\begin{align}
\left<\text{energy rate}\right>
&= \frac23 \frac{q^2}{4\pi\epsilon_0 c^3}\frac{k_BT}{m}\omega_0^2
\end{align}
Draw a graph with \(\left<\text{energy rate}\right>\) (the optical power output) on the vertical axis, and the oscillator frequency (or alternatively \(\hbar\omega_0\)) on the horizontal axis.
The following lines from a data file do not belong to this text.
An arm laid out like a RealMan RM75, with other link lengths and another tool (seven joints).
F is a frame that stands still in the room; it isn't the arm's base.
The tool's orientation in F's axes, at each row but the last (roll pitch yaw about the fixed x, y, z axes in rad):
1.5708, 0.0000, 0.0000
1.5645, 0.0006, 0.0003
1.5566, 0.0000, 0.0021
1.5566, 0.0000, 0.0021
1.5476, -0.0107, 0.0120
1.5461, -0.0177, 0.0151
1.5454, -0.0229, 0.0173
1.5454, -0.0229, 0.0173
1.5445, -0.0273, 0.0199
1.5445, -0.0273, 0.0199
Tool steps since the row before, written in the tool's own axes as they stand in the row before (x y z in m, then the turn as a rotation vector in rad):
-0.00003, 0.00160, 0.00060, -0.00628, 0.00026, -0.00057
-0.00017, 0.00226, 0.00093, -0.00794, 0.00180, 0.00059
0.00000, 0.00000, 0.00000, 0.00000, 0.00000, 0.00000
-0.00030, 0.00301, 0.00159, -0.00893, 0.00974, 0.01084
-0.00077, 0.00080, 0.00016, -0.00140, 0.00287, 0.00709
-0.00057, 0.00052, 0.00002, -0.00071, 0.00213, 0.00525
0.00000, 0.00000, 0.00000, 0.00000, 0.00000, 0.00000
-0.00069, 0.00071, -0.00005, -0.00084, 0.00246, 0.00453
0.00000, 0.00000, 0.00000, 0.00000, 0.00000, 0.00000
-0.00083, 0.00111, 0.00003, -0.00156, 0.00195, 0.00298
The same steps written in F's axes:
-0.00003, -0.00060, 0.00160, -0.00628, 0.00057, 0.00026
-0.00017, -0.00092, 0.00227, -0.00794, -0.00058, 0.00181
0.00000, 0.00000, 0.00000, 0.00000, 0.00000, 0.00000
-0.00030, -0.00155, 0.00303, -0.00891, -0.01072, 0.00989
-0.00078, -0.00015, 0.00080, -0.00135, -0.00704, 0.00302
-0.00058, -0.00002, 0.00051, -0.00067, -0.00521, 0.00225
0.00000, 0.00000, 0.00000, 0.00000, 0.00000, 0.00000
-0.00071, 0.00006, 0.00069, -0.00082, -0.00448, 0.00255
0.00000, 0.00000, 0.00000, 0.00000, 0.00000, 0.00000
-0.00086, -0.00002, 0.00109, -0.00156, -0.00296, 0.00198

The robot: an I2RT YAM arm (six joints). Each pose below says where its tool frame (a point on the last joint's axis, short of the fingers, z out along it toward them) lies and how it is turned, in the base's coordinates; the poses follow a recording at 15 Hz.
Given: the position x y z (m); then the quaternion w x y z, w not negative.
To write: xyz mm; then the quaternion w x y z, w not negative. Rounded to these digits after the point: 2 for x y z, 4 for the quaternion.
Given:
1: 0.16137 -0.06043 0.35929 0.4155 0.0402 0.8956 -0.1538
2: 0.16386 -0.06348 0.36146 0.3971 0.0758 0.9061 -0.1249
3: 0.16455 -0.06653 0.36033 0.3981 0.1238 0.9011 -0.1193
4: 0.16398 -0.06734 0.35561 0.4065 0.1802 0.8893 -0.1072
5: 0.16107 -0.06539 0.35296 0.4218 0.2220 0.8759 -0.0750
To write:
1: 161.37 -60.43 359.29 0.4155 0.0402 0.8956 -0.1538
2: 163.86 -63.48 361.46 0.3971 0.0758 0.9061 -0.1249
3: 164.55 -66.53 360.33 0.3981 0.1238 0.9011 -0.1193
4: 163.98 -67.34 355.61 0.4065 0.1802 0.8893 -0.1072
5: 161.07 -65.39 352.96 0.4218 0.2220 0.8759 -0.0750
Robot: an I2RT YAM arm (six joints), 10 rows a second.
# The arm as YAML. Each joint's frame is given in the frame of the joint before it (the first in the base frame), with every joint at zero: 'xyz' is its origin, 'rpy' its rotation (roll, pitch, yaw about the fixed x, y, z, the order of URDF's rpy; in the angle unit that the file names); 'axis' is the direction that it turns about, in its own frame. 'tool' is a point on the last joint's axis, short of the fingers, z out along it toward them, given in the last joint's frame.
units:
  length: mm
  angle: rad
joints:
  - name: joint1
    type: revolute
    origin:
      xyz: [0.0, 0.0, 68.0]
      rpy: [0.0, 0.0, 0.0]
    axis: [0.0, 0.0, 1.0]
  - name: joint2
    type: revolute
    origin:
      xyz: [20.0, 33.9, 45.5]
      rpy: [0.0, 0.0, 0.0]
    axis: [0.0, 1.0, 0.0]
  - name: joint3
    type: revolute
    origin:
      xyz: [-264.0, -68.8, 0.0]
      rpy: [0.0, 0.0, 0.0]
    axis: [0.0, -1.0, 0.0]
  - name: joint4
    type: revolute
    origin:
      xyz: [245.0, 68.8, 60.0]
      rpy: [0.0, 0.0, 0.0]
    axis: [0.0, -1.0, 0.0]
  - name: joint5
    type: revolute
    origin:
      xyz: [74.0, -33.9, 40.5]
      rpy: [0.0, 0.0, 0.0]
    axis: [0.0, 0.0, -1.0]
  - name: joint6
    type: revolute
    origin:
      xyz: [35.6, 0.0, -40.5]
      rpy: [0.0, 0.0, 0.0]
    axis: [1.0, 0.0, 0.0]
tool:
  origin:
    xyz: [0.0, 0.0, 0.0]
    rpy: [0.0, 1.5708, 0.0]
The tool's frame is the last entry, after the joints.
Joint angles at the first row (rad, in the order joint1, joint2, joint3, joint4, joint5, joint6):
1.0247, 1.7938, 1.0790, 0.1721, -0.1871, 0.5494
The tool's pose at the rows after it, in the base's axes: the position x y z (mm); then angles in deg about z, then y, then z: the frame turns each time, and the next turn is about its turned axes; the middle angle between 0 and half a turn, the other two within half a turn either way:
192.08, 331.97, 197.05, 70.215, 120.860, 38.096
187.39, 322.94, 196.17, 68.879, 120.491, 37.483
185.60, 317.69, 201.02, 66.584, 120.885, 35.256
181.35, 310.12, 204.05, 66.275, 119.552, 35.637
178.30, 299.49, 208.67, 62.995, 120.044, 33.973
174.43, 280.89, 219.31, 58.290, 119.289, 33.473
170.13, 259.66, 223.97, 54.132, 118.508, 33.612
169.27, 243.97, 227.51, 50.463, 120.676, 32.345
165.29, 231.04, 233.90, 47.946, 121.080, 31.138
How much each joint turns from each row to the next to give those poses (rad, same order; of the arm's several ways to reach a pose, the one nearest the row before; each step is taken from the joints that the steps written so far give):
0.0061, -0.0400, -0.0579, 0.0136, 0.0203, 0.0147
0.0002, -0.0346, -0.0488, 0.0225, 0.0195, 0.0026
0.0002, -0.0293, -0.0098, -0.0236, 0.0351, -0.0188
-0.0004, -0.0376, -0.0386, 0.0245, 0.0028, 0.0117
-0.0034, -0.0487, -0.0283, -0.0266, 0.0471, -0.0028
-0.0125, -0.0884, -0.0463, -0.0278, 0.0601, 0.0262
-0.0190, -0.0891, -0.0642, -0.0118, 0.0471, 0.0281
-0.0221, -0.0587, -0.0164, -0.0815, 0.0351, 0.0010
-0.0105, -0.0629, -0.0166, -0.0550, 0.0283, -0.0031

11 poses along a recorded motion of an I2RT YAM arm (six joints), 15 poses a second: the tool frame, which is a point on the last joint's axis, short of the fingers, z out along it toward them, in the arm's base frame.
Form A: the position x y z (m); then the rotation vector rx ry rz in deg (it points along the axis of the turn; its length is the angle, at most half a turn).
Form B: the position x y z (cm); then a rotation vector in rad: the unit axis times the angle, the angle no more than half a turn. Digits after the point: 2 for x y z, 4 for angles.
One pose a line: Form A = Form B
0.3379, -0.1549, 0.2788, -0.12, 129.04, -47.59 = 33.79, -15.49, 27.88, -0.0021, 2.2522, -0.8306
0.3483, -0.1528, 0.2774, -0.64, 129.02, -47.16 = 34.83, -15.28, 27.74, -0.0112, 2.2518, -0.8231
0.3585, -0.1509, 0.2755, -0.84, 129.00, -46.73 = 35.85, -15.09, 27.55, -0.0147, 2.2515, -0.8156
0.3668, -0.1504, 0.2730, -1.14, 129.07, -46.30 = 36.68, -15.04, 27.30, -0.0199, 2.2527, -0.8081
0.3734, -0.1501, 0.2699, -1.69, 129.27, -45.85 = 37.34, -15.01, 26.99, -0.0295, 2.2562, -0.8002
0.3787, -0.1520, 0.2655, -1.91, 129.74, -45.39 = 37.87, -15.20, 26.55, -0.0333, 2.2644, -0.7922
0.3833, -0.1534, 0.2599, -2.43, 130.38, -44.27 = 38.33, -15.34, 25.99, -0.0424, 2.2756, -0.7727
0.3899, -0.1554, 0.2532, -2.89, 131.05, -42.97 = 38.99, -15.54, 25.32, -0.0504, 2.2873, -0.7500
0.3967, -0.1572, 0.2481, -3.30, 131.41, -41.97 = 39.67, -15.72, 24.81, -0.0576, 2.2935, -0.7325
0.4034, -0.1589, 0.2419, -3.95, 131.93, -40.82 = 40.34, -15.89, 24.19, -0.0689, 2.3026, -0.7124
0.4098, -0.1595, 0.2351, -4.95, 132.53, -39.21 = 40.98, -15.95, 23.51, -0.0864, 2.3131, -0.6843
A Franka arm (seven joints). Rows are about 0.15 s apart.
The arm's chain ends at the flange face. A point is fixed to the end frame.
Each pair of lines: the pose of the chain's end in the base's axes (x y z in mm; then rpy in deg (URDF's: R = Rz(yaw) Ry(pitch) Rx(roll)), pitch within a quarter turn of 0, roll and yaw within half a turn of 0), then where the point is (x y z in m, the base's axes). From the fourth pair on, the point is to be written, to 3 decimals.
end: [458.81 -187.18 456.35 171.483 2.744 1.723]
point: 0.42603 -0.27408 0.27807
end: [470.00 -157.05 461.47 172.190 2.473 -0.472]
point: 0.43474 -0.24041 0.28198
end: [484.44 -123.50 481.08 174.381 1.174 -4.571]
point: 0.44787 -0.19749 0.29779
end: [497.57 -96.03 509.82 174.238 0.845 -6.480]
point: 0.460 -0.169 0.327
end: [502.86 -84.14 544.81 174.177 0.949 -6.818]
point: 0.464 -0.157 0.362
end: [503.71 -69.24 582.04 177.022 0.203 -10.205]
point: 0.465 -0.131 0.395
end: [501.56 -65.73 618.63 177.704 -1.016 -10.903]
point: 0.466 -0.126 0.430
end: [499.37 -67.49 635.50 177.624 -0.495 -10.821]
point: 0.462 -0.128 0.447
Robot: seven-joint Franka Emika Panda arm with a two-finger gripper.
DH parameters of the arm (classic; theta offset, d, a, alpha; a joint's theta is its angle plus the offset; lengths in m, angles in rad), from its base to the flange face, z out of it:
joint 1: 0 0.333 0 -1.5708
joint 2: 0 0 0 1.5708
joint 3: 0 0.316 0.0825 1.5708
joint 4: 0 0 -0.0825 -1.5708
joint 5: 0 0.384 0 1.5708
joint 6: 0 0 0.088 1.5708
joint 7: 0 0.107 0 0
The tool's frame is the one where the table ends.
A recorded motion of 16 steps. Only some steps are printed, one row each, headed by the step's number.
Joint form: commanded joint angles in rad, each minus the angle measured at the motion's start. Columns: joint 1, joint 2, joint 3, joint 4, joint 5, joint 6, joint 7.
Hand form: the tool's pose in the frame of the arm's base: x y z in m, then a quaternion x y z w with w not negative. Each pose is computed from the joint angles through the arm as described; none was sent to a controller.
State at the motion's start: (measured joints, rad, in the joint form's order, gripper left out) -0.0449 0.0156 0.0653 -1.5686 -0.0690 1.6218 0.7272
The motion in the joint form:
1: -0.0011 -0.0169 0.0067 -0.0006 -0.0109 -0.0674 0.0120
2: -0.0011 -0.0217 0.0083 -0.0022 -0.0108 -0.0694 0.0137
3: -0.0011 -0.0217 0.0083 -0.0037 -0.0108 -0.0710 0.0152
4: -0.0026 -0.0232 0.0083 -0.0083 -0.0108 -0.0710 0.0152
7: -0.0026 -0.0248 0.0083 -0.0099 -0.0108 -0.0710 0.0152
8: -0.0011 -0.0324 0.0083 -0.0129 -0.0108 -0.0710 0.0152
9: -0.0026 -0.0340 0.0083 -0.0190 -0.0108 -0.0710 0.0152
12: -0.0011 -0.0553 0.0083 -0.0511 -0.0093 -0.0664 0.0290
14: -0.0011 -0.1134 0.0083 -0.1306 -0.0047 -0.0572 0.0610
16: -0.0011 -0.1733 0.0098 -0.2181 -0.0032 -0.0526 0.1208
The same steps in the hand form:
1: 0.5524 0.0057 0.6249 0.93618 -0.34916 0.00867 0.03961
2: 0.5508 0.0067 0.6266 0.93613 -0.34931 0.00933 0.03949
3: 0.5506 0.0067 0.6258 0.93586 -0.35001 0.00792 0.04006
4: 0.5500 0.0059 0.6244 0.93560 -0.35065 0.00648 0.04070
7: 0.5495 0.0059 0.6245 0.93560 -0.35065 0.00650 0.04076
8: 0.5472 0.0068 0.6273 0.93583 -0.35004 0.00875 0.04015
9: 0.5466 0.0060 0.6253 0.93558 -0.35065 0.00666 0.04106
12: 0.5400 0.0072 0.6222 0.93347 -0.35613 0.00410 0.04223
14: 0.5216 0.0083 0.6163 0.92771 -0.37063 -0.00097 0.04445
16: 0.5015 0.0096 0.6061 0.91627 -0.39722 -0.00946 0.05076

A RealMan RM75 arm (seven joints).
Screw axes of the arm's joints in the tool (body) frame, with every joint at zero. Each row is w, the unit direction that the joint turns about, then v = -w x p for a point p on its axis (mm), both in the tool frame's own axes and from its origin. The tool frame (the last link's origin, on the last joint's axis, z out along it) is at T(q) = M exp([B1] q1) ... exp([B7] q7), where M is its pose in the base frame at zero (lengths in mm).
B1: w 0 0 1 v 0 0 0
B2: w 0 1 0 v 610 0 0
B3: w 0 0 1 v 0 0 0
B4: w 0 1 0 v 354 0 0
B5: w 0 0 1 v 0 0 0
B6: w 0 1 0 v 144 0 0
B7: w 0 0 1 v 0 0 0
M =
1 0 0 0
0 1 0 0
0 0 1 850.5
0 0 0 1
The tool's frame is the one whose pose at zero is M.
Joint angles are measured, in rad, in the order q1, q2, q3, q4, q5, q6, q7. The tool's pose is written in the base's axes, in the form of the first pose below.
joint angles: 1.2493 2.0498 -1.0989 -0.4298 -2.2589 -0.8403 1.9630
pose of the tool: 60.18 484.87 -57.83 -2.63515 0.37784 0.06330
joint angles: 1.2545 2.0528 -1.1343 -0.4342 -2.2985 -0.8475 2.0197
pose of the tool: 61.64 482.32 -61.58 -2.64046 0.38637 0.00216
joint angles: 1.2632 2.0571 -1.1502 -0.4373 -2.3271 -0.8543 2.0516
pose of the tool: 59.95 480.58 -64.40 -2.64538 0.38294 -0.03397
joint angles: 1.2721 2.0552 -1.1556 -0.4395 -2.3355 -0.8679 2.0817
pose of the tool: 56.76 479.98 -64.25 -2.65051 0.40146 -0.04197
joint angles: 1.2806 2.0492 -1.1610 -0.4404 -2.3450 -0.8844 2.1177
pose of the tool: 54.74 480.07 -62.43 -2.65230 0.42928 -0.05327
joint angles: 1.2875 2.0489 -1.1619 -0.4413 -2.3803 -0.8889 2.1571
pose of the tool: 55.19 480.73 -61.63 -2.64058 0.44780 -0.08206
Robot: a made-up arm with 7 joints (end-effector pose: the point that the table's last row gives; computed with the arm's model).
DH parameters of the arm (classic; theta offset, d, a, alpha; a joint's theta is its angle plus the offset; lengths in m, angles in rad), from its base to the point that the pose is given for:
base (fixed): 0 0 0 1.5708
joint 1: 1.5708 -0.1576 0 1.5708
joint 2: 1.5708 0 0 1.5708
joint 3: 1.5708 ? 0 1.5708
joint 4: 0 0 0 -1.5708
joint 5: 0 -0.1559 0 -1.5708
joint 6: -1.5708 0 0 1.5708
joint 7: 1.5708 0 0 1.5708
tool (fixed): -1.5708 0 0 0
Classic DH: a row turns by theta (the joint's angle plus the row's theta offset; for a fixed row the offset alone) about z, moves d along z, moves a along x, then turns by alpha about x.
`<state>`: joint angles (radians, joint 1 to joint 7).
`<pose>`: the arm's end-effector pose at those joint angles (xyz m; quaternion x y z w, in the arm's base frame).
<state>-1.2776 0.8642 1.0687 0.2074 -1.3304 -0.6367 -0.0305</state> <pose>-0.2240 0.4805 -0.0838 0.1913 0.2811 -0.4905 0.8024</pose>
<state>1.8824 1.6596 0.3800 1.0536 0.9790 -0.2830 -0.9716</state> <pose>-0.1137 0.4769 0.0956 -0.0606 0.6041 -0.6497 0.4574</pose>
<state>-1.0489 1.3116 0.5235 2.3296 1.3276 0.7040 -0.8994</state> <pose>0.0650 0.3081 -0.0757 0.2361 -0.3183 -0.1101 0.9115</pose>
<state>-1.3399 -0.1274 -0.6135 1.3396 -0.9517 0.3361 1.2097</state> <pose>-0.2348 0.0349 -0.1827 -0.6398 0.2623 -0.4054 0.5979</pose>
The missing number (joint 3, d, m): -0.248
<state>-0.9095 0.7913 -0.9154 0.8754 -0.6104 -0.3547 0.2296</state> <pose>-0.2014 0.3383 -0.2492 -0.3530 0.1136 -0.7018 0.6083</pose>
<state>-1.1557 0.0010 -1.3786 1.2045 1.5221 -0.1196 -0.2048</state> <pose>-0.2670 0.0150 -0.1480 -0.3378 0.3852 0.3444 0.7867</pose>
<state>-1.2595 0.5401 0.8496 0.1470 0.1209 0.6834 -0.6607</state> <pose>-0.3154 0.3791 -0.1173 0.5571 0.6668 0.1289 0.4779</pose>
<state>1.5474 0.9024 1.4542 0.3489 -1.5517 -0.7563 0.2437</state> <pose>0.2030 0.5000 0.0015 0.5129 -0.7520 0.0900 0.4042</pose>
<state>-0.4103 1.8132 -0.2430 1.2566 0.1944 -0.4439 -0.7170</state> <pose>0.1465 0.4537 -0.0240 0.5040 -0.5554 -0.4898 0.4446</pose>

Sketch the relationship when
\(T=300\text{ K}\)
\(T=600\text{ K}\)
Assume the mass and charge of the the oscillators are constants.
Quantum prediction
When we account for energy quanta, the expression changes to
\begin{align}
\left<\text{energy rate}\right>
&=
\begin{cases}
\frac23 \frac{q^2}{4\pi\epsilon_0 c^3}\frac{k_BT}{m}\omega_0^2
& \text{when }\hbar\omega\ll k_BT
\\
\frac{\hbar\omega^3}{4\pi^2c^2}e^{-\frac{\hbar\omega}{k_BT}}
& \text{when }\hbar\omega\gg k_BT
\end{cases}
\end{align}
Sketch the relationship on your same graph, when
\(T=300\text{ K}\)
\(T=600\text{ K}\)
Assume the mass and charge of the the oscillators are constants.